> [What you are asked to do] Give all the records again, with no alterations.

*****

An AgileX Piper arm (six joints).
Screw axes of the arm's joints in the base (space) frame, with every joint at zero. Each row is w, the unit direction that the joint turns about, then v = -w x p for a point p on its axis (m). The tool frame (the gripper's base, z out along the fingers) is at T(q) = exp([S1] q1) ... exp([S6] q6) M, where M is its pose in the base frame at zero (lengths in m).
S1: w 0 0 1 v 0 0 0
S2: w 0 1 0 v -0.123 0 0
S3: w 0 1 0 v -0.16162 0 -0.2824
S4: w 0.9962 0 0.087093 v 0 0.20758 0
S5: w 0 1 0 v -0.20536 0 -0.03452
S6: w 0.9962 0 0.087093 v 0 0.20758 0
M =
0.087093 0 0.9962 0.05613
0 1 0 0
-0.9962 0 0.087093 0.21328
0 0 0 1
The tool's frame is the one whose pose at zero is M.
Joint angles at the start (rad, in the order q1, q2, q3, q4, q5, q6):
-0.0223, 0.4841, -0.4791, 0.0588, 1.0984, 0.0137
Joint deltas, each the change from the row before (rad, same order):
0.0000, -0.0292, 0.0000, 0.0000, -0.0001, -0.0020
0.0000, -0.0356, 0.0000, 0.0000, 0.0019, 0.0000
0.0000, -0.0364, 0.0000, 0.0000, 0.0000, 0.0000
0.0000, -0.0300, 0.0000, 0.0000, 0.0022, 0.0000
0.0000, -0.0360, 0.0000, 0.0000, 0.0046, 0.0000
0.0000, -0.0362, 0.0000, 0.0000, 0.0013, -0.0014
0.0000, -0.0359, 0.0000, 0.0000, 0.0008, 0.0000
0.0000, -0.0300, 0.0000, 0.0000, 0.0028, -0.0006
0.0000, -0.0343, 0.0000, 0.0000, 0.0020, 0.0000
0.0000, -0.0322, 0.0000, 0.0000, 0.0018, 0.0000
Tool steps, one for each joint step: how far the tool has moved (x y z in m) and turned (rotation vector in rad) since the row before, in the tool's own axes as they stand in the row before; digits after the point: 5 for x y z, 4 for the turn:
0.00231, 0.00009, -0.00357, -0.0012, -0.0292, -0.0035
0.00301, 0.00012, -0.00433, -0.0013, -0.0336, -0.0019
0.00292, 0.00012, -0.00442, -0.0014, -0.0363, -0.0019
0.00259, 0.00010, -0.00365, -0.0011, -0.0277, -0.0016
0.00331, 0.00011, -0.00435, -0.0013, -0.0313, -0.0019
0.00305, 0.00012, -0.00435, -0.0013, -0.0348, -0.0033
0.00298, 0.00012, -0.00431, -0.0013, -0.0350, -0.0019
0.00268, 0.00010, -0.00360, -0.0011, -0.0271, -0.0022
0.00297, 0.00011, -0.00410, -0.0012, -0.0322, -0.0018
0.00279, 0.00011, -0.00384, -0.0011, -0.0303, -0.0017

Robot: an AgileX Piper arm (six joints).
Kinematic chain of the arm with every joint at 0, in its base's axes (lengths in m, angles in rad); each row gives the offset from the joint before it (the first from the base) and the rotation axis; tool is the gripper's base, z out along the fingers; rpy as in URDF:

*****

> [Result]
An AgileX Piper arm (six joints).
Screw axes of the arm's joints in the base (space) frame, with every joint at zero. Each row is w, the unit direction that the joint turns about, then v = -w x p for a point p on its axis (m). The tool frame (the gripper's base, z out along the fingers) is at T(q) = exp([S1] q1) ... exp([S6] q6) M, where M is its pose in the base frame at zero (lengths in m).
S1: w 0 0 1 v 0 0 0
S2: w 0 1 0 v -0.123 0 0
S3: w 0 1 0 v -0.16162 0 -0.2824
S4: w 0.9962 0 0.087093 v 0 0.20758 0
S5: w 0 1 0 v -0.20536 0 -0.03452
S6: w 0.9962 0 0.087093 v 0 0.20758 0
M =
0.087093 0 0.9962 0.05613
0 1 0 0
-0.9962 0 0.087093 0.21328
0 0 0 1
The tool's frame is the one whose pose at zero is M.
Joint angles at the start (rad, in the order q1, q2, q3, q4, q5, q6):
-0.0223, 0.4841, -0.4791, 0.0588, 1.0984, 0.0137
Joint deltas, each the change from the row before (rad, same order):
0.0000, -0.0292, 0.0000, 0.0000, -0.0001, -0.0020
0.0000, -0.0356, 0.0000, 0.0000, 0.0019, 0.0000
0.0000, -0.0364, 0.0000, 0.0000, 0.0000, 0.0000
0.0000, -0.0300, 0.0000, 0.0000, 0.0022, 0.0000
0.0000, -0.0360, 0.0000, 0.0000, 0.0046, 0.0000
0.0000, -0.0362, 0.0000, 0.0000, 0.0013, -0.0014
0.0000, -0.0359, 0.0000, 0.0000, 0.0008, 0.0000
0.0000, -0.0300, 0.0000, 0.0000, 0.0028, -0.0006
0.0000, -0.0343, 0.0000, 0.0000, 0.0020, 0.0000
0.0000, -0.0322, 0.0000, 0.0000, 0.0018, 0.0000
Tool steps, one for each joint step: how far the tool has moved (x y z in m) and turned (rotation vector in rad) since the row before, in the tool's own axes as they stand in the row before; digits after the point: 5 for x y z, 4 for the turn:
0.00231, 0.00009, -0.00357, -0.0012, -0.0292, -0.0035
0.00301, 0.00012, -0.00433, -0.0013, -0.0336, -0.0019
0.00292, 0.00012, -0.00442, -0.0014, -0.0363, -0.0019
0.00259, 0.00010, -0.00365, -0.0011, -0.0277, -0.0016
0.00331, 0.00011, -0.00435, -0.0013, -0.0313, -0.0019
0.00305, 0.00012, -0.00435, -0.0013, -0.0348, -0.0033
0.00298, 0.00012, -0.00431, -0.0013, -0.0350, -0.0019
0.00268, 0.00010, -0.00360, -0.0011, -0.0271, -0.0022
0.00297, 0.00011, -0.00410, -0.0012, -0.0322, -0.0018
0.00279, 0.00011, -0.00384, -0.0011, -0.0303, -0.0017

Robot: an AgileX Piper arm (six joints).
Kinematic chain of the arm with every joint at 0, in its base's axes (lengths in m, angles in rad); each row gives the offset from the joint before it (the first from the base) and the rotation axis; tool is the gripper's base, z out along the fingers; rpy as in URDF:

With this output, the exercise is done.